WORK REQUEST » Only one number is expected here, namely how many lines of the entries below hold the string "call".

Excerpts from a dataset:
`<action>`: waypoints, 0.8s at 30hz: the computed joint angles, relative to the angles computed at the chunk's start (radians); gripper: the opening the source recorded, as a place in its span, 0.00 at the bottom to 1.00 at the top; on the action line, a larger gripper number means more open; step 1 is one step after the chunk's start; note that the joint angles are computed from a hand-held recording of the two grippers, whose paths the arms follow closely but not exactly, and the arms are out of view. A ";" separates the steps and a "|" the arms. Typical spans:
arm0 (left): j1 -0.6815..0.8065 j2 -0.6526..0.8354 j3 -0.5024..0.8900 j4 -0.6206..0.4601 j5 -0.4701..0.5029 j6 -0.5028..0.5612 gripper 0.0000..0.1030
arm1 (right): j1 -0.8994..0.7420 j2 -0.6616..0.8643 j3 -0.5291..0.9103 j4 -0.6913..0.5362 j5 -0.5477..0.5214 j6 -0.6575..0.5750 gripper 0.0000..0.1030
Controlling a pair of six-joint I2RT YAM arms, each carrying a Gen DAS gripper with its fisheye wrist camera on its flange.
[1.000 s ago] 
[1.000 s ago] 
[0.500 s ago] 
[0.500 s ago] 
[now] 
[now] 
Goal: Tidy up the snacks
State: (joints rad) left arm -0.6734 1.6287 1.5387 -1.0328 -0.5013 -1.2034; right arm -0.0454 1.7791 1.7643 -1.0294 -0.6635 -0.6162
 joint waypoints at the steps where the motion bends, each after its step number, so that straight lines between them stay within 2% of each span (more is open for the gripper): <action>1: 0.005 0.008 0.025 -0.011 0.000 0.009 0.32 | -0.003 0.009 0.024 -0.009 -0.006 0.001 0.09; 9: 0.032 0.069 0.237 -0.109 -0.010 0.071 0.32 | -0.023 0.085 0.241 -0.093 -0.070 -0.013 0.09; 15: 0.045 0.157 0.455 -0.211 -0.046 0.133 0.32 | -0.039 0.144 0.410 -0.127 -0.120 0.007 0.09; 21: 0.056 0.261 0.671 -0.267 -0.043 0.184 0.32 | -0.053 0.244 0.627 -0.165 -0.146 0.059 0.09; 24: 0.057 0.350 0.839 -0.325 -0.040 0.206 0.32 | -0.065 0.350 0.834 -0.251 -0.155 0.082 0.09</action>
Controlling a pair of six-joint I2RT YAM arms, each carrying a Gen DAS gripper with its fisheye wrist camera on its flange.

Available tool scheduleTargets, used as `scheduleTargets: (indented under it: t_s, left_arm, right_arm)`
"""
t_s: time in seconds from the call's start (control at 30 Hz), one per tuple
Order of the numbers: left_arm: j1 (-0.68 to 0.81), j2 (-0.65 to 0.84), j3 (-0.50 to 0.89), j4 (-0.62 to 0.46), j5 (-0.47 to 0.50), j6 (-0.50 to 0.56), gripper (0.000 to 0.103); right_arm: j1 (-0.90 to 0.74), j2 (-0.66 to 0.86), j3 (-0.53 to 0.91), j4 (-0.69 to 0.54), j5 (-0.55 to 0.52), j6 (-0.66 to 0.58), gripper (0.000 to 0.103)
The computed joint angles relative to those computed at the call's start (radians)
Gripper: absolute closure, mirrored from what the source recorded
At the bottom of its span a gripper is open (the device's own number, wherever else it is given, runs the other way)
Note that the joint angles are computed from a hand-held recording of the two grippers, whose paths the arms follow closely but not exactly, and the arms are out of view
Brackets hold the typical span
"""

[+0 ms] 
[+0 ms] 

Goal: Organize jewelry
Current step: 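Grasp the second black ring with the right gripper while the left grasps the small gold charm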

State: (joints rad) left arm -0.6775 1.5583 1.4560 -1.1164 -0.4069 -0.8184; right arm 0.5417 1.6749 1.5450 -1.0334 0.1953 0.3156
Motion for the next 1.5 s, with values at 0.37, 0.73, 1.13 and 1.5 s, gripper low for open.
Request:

EXERCISE OUTPUT » 2